Even quite minor OS updates can cause the tests to fail en masse, because of a global OS change to the system font or button design or whatever, which is a shame as that is just the point where you want to see what the OS change actually broke (like one of your windows now comes up offscreen, or your help screen is now always in Icelandic).
With app testing you can't restrict the detection to the window content area, as a bug could for example give the main window the wrong kind of title bar, or make it draw its default title in the wrong localized language, and you would want to detect that.
Then when making UI changes you need a mechanism for marking which comparisons are intended to fail after this change, and will need to be automatically regenerated for the next build. I don't think I've ever worked on a project that got this entirely automated, and it resulted in a lot of work for QA. On a complicated app like a web browser it is a really valuable system though.
I found it didn't even take that. Sometimes indeterminism in the code you wrote or indeterminism in code you can't even control will cause tests to fail en masse.
(disclaimer: I wrote this)
CSS is rife with potential to cause faraway effects.
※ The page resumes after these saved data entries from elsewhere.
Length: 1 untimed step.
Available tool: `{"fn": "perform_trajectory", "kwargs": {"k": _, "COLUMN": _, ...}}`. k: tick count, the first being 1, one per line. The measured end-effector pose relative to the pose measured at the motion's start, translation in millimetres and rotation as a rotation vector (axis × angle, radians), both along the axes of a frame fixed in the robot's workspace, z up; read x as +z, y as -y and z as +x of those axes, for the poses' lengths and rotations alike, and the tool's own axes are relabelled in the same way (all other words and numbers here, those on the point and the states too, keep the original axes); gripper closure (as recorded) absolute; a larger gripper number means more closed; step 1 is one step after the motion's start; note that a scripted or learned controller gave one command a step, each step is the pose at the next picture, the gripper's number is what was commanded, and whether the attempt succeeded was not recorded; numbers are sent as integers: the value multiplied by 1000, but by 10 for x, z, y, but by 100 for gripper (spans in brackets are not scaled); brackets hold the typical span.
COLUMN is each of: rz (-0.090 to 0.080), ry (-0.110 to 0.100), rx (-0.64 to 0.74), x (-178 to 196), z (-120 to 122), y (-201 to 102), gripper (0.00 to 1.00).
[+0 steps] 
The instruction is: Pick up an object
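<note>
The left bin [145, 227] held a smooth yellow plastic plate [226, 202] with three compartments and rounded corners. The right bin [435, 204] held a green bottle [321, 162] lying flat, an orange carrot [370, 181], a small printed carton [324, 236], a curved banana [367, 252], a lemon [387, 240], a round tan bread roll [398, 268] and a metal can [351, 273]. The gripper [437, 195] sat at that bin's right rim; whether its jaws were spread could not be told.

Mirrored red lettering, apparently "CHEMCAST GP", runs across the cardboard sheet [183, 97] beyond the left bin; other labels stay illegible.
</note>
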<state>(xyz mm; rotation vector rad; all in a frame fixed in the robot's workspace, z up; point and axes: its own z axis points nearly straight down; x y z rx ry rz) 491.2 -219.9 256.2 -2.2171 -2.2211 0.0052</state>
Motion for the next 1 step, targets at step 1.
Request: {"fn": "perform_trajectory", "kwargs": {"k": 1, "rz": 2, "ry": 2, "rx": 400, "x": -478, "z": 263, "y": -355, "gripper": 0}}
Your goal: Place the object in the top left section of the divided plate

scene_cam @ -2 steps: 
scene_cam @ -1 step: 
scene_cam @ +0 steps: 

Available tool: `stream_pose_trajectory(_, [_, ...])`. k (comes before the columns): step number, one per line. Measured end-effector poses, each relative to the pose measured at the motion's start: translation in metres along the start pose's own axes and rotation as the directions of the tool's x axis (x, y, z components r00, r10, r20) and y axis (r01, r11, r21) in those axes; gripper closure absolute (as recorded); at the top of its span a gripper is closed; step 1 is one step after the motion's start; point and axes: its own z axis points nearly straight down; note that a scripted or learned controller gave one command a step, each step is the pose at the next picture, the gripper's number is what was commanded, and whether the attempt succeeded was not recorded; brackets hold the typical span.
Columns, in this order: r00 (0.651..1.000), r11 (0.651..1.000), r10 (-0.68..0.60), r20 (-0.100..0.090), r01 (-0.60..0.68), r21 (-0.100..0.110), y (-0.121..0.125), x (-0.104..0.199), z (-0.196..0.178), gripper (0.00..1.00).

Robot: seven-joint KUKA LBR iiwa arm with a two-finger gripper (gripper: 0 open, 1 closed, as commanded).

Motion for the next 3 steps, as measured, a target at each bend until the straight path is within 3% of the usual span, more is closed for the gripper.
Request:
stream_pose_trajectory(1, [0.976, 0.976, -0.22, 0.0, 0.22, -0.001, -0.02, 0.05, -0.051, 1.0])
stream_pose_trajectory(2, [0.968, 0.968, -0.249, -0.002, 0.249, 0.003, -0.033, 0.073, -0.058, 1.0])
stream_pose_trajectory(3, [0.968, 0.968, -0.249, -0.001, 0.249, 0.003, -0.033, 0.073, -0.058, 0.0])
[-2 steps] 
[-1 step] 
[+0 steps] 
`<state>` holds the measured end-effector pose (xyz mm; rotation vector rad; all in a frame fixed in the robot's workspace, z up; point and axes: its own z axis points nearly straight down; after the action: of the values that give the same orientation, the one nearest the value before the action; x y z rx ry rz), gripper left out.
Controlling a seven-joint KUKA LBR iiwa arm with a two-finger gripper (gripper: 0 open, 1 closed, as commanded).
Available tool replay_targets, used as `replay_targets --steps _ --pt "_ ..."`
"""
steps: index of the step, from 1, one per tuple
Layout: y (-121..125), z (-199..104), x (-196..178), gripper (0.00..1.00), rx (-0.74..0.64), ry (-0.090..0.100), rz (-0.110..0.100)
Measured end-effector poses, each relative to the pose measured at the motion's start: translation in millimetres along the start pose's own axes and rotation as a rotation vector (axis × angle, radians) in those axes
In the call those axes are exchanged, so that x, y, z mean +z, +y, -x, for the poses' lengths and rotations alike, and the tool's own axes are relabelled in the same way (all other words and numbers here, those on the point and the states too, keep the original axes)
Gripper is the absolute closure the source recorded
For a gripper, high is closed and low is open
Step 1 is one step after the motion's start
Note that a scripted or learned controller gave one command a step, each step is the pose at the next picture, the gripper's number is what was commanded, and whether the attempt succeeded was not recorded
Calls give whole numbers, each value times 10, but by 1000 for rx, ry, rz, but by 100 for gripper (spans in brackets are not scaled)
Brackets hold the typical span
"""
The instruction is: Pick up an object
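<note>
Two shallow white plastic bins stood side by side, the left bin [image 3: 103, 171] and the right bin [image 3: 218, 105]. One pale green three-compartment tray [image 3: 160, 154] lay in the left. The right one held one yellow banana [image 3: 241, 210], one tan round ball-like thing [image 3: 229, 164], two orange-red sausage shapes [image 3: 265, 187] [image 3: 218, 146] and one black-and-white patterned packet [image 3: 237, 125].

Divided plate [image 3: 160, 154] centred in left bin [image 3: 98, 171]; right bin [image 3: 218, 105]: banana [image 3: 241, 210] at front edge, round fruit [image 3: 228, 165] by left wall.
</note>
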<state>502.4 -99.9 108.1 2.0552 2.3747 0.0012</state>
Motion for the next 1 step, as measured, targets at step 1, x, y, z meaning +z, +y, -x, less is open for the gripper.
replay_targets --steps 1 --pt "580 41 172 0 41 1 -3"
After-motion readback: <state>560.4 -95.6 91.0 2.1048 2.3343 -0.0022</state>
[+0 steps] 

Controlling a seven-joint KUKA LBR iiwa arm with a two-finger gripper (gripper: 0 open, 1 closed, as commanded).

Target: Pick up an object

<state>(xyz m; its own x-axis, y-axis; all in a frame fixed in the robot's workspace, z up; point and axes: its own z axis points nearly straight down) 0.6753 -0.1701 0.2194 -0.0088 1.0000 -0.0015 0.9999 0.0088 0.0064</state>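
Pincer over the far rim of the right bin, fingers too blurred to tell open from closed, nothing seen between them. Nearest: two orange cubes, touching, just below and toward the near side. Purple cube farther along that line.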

Catching these regressions is very satisfying.
It's also useful to get a survey of all of your UX. Being able to see everything at once has helped us to improve the dark corners of our app/site and see patterns where we can extract into a design system
Running mobile width screenshots has been awesome. Designing/developing for mobile first doesn't always happen and this surfaces areas that need responsive work pretty effectively.
It worked, but it wasn't an ideal solution for a variety of reasons.
Having a tool that can do visual regression testing but doesn't necessarily have to be part of the build pipeline would be cool for designers that might already be doing this manually because, for a great variety of reasons, these types of issues aren't being caught if they don't catch them (been there, done that, "we don't need QA!" they said...). I've seen automated screen capture services before, but having to manually check them for regressions is a pain.
If there's already something like this out there, I'd love to hear about it.